Let $R$ be a commutative ring with unit and let $m$ be a maximal ideal of $R$. Are there known conditions on $R$ or $m$ such that the $m$-adic completion $\hat{R}$ of $R$ is a local ring.
Since the completion of a Noetherian local ring is again local, I'm primarily interested in cases where $R$ itself is not local.
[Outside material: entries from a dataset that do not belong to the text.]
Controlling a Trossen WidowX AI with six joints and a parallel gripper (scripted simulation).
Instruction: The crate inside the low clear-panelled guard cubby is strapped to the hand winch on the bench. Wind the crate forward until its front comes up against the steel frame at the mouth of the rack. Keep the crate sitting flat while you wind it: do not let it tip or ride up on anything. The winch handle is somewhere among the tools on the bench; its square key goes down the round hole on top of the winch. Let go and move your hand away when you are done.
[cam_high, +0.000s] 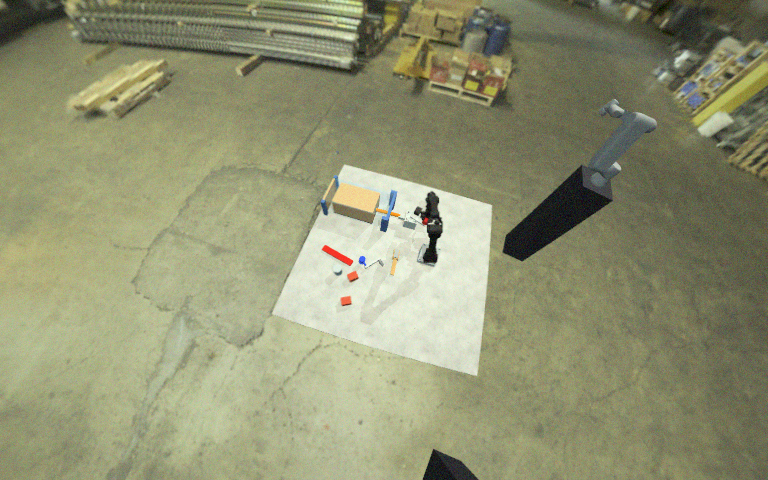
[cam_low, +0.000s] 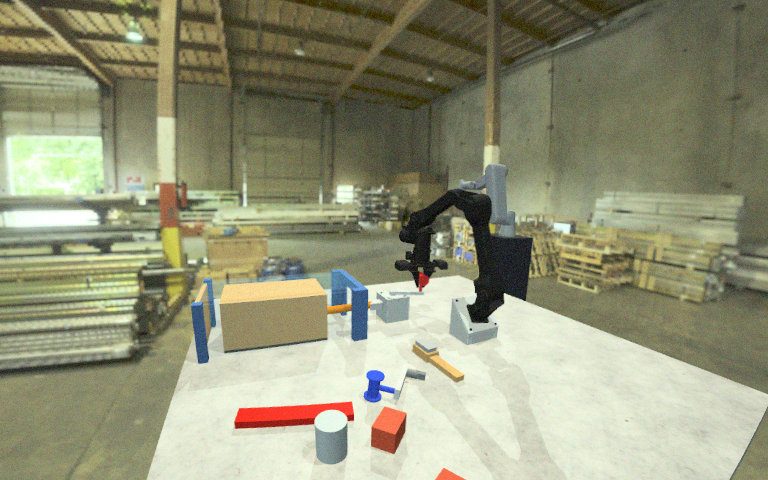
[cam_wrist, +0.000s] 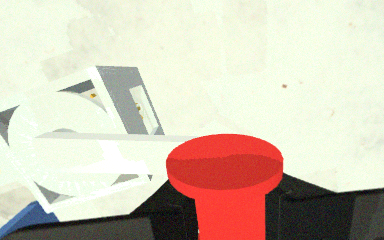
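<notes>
The red-knobbed winch handle lies 4 cm ahead of my gripper tip and 1 cm below it. From my gripper tip the other things lie so: blue frame 26 cm ahead, 1 cm to the left; red knob 2 cm above; grey winch 9 cm ahead, 8 cm below, 3 cm to the right.
</notes>
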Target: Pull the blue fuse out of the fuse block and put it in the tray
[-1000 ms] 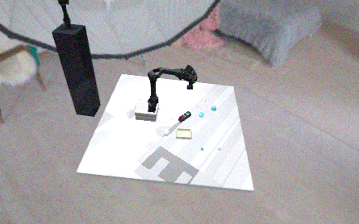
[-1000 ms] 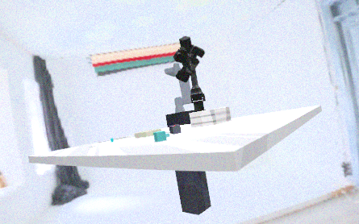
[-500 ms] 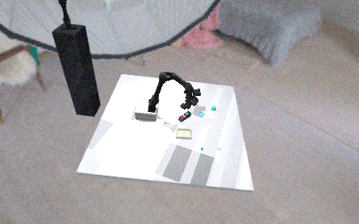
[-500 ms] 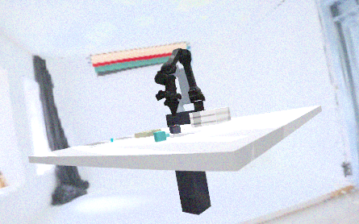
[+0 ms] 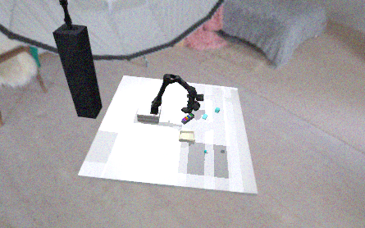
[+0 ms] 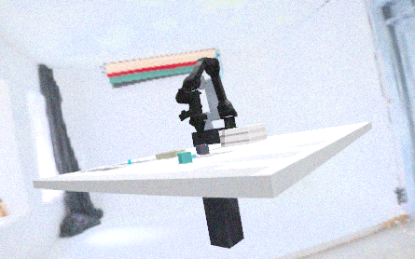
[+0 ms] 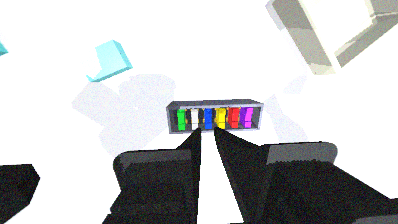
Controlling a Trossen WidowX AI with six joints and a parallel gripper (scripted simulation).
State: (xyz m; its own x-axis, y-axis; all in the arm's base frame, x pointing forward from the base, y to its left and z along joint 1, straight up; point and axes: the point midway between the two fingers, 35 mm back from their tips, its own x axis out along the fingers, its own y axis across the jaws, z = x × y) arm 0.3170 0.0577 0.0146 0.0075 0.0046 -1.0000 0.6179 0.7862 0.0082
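My gripper tip is now 50 mm above the blue fuse. From my gripper tip the other things lie so: beige tray (230 mm to the right, 70 mm below).
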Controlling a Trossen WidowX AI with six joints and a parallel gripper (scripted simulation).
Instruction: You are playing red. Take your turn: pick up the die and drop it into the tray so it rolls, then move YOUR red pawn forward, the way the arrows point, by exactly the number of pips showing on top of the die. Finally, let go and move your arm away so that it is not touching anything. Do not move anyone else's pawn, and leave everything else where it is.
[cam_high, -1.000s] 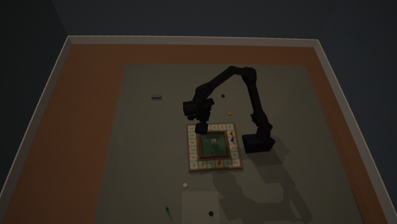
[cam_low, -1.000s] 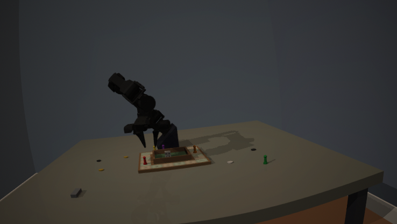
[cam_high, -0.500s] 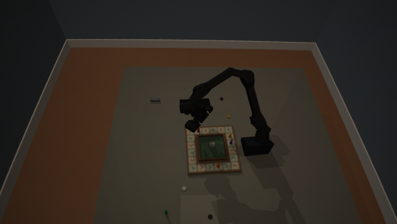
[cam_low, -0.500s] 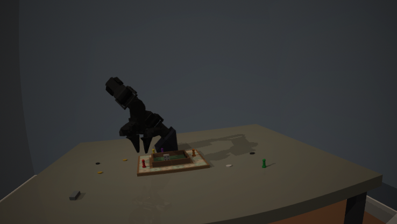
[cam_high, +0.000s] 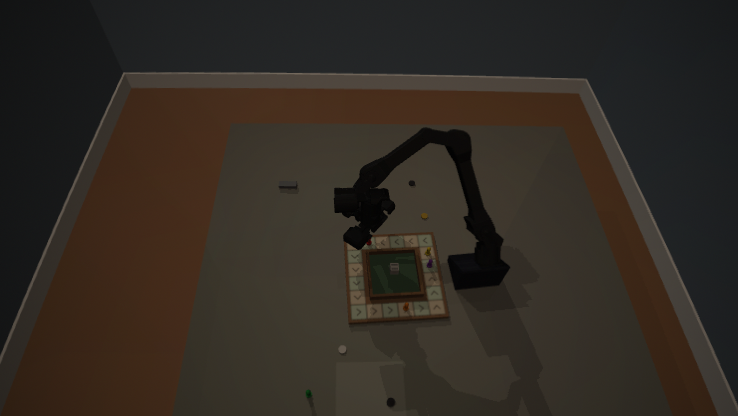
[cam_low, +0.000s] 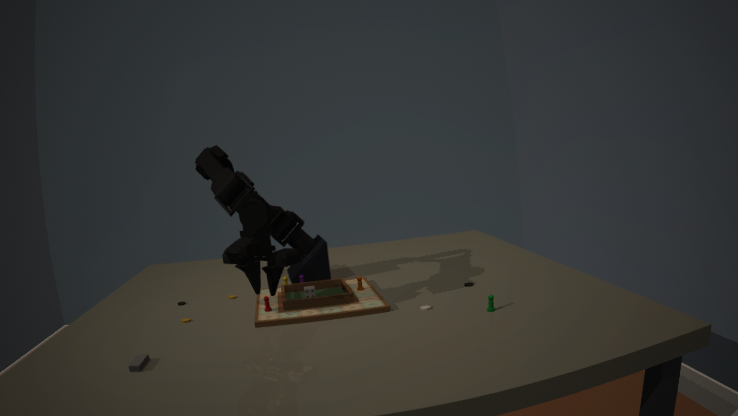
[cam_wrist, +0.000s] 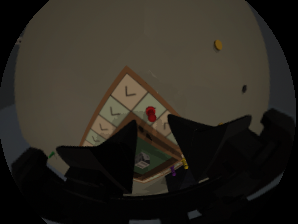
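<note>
Right now my gripper tip is 2 cm above the red pawn. Also, from my gripper tip: green tray 6 cm behind, 12 cm to the left, 4 cm below; then white die 6 cm behind, 11 cm to the left, 2 cm below; then yellow pawn 18 cm behind, 6 cm to the left, 2 cm below.
</note>
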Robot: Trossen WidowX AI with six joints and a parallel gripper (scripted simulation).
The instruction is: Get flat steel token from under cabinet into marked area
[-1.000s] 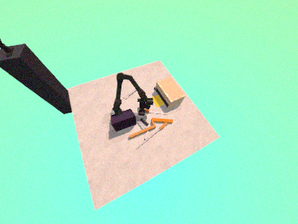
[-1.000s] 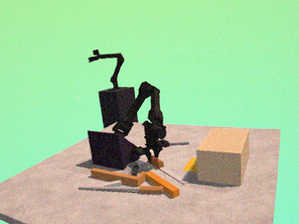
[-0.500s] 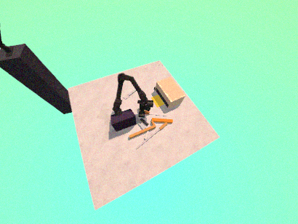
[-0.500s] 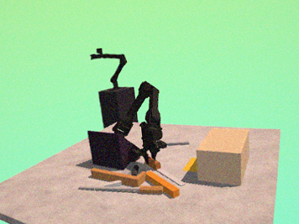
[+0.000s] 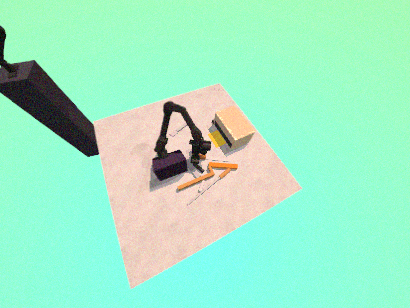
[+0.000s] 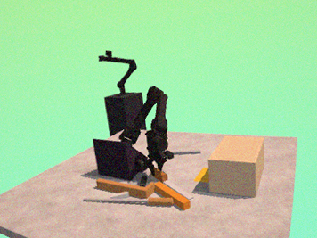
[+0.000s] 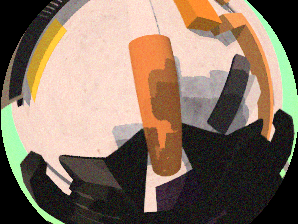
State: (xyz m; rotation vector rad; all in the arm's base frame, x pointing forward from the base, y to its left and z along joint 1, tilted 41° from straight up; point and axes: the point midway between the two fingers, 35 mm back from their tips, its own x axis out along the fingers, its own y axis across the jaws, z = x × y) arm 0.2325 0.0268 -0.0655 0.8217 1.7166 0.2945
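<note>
My gripper tip is 60 mm to the left of the dark-handled tool and 30 mm past it. From my gripper tip the other things lie so: orange bar: 180 mm ahead, 130 mm to the right.
</note>
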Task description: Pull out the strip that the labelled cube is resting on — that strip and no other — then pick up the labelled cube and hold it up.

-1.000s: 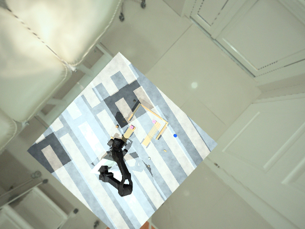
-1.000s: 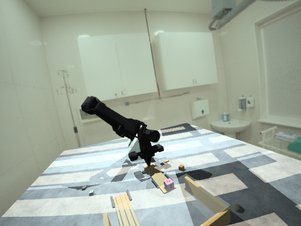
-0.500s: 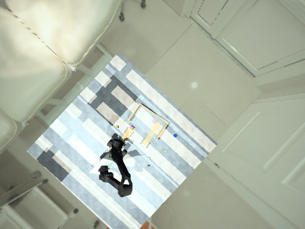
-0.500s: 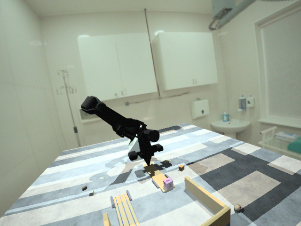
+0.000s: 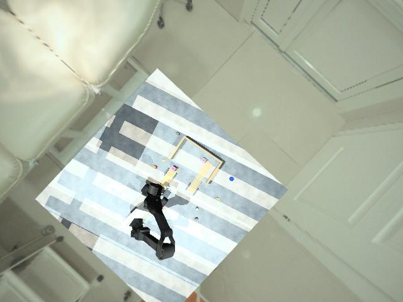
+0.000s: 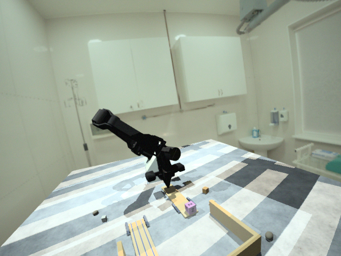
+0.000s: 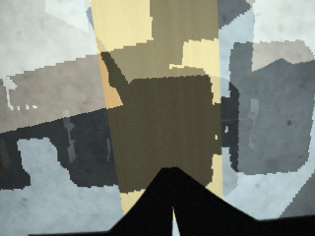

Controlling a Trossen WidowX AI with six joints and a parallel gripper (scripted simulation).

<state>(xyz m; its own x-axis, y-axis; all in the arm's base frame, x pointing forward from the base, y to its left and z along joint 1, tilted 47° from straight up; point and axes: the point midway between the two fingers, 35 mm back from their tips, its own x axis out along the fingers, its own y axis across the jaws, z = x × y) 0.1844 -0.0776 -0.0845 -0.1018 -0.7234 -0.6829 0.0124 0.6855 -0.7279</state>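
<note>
Right now my gripper tip is 130 mm to the right of the orange cube and 130 mm short of it. Also, from my gripper tip: white cube (300 mm to the right, 70 mm ahead); blue dot (390 mm ahead, 370 mm to the right).
</note>
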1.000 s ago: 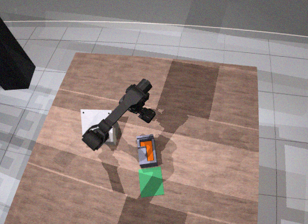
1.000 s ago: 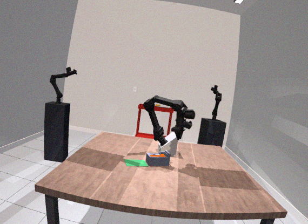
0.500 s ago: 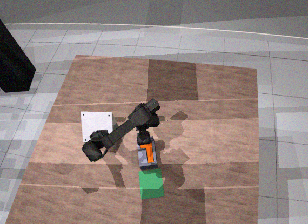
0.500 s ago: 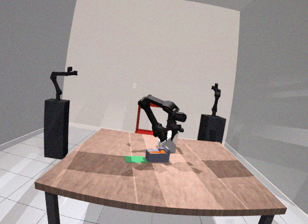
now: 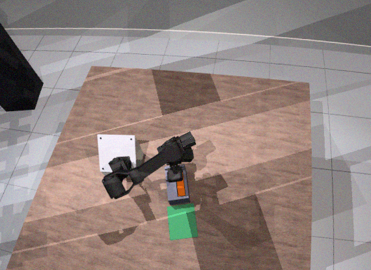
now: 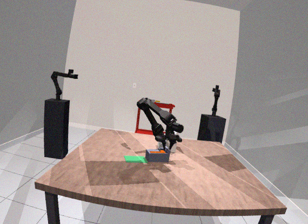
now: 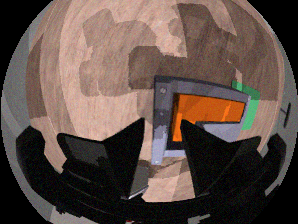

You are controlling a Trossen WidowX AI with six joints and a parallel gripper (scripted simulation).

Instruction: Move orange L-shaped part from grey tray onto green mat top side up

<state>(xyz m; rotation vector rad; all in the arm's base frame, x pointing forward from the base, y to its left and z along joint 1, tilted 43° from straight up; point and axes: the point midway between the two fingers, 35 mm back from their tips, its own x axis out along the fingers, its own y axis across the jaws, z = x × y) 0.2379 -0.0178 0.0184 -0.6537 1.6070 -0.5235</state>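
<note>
Now: gripper tip 6 cm to the left of the orange L-shaped part and 3 cm above it. From my gripper tip the other things lie so: green mat 22 cm to the right, 9 cm below, 2 cm ahead.
</note>
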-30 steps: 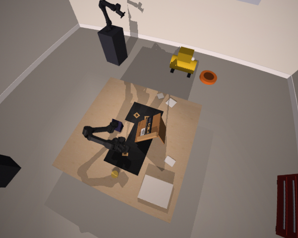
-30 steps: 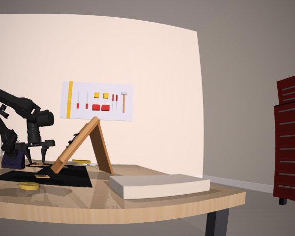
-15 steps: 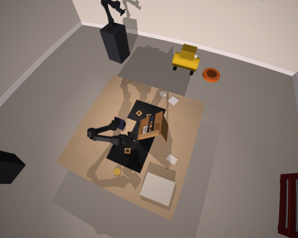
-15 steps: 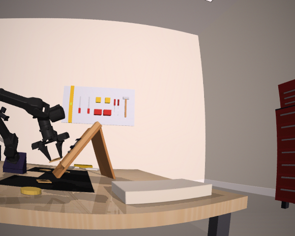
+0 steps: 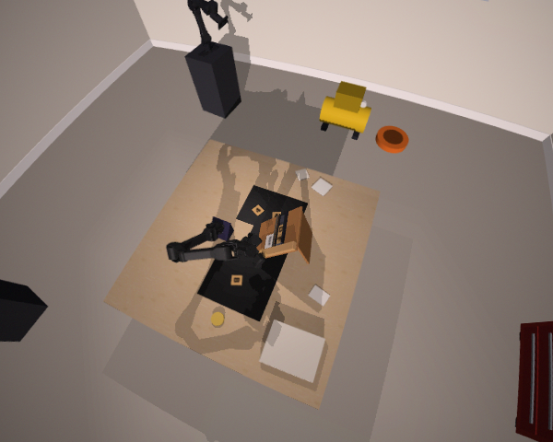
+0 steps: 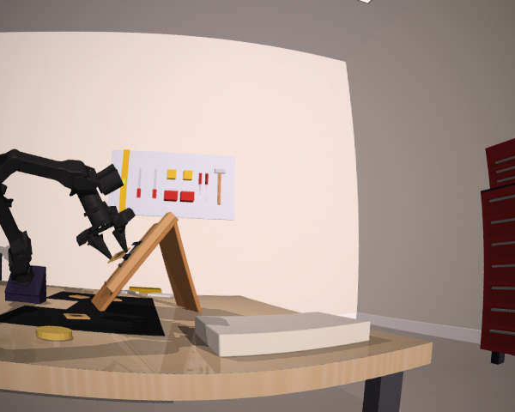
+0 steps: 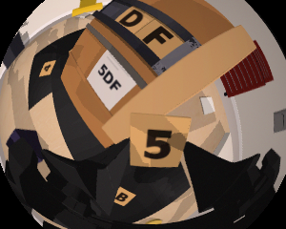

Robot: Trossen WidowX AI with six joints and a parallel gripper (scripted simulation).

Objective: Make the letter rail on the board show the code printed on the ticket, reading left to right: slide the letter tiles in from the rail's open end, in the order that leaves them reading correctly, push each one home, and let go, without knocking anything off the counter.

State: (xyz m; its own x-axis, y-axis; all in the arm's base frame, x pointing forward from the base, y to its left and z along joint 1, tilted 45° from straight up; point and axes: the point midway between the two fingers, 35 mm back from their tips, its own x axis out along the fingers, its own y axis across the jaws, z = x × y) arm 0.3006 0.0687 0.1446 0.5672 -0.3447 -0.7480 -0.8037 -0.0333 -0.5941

An example is the polynomial ring $R=k[X_1,…,X_n]$ ($k$ a field) with $m=(X_1,…,X_n)$ where the power series ring $\hat{R}=k[[X_1,…,X_n]]$ is local with maximal ideal $(X_1,…,X_n)$.
Best Answer
Proof: If $x \in \hat{R}$, then we may write $x = \sum_{i=0}^{\infty} x_i,$ where $x_i \in \mathfrak m^i$. If $x_0 \not\in m,$ then I claim that $x$ is a unit. Indeed, in this case we may find $y \in R$ such that $x_0 y \equiv 1 \mod m,$ and so $xy = 1 + (x_1y + x_0y - 1) + \sum_{i = 2}^{\infty} x_iy,$ and so it suffices to show that $\sum_{i=0}^{\infty} x_i$ is a unit under the additional assumption that $x_0 = 1$. But then we can construct an explicit inverse for $x$ using the formula for a geometric series: $x^{-1} = 1 + (x_1 + x_2 + \cdots) + (x_1 + x_2 + \cdots )^2 + \cdots.$
Thus the kernel of the map $x \mapsto x_0 \bmod m$ (i.e. the kernel of the natural projection $\hat{R} \to R/m$) has the property that its complement consists of units, and so it must be the unique maximal ideal of $\hat{R}$, and so $\hat{R}$ is local. This completes the proof.